### [WHAT YOU WILL DO]
Go through the lines below, tally those that include the word "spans", and give only the tally.

** Opening MATERIAL FOR THE TASK block **

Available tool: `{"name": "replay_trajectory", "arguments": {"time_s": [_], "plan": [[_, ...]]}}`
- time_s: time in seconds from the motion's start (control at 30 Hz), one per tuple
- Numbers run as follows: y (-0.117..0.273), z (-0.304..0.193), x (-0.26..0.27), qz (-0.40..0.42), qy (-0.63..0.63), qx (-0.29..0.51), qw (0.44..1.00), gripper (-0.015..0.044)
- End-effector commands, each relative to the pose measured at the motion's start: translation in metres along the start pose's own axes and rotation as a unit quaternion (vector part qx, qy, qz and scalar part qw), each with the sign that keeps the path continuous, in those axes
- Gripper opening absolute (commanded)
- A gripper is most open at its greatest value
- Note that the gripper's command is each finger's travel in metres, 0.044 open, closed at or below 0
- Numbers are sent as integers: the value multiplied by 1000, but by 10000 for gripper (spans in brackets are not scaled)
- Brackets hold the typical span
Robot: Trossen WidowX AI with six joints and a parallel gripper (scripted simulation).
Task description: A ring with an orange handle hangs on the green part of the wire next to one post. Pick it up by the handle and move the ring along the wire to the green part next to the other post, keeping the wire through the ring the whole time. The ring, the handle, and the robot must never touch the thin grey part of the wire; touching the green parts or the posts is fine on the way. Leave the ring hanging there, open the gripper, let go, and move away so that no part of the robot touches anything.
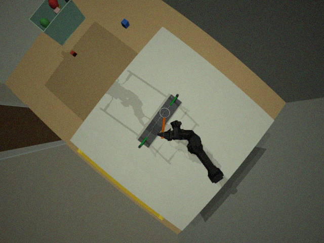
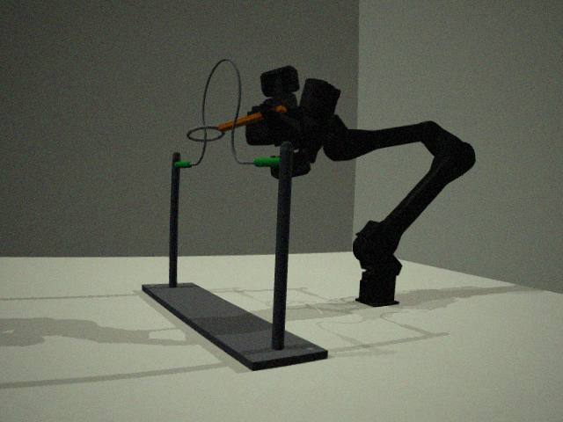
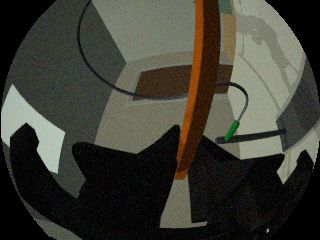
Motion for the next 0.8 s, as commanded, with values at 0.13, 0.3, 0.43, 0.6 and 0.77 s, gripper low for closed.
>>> {"name": "replay_trajectory", "arguments": {"time_s": [0.13, 0.3, 0.43, 0.6, 0.77], "plan": [[1, 5, 18, 22, -37, 0, 999, -150], [2, 7, 23, 22, -42, 1, 999, -150], [2, 8, 26, 16, -37, 2, 999, -150], [2, 9, 29, 2, -22, 4, 1000, -150], [2, 9, 31, -14, -4, 7, 1000, -150]]}}
Point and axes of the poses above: the point midway between the two fingers, 35 mm back from their tips, its own y axis back along the fingers, its own x axis across the jaws, z = x × y, the point moved 6 cm from there along y, back along the fingers, and after that the axes turned 10 degrees about y, right-handed, at the moved point
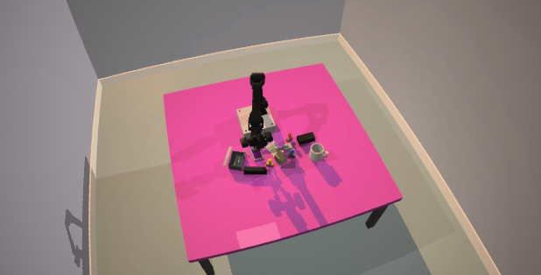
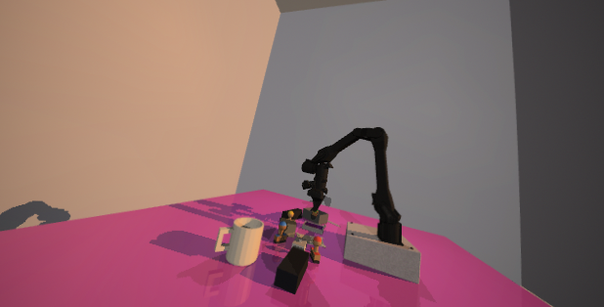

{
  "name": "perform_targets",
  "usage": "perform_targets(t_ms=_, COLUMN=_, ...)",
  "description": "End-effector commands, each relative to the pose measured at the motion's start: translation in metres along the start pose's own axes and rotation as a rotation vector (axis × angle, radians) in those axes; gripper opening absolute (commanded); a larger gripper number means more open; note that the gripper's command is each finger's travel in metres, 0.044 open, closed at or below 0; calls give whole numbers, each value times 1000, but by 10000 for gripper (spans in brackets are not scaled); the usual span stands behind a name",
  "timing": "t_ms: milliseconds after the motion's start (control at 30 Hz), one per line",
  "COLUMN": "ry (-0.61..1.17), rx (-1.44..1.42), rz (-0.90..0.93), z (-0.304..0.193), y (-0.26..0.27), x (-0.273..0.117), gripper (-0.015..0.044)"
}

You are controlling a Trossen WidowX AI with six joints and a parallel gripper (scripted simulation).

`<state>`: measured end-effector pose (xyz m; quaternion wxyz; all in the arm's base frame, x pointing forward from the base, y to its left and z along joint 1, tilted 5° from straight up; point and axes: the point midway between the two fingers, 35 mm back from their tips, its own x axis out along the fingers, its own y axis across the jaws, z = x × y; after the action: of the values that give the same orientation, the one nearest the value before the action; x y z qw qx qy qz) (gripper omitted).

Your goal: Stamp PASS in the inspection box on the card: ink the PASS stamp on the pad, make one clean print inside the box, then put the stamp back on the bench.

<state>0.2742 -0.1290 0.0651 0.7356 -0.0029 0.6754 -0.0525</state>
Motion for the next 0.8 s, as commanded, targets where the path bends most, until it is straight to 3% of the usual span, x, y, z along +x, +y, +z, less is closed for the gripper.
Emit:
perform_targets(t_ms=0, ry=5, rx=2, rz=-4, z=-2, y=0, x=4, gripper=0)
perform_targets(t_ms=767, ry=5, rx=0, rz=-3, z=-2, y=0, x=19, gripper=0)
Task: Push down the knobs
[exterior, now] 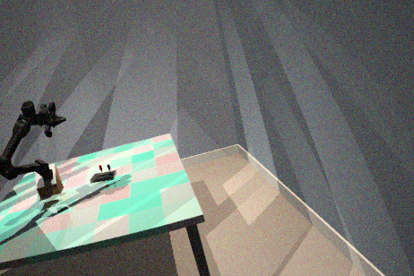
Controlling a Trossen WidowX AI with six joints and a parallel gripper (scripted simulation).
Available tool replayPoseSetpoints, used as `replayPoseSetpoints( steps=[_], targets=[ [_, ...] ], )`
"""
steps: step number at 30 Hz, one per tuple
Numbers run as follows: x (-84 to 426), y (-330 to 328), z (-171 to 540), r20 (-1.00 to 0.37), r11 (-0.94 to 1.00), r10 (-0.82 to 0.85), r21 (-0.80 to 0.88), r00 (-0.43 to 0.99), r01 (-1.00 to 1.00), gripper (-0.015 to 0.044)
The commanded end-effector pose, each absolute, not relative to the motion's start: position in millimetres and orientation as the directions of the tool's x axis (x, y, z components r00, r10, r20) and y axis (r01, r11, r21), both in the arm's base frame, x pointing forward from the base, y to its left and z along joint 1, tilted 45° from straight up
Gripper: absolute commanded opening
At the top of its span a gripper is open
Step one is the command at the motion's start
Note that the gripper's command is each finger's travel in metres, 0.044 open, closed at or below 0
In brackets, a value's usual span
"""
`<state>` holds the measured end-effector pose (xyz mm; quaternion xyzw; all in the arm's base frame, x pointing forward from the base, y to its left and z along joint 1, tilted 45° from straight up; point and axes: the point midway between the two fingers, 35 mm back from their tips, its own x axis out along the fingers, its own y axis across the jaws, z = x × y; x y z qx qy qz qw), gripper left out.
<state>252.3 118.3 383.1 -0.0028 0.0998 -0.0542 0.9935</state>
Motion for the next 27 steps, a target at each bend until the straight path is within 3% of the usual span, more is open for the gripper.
replayPoseSetpoints(
  steps=[1, 14, 27],
  targets=[
    [270.3, 122.8, 363.1, -0.262, 0.990, -0.140, -0.072, 0.955, 0.125, 0.0000],
    [324.8, 140.1, 264.8, -0.507, 0.951, -0.294, -0.243, 0.810, 0.193, 0.0000],
    [354.0, 122.9, 148.3, -0.689, 0.867, -0.497, -0.428, 0.529, 0.257, 0.0000]
  ],
)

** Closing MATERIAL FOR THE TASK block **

### [SOLUTION TO THE EXERCISE]
2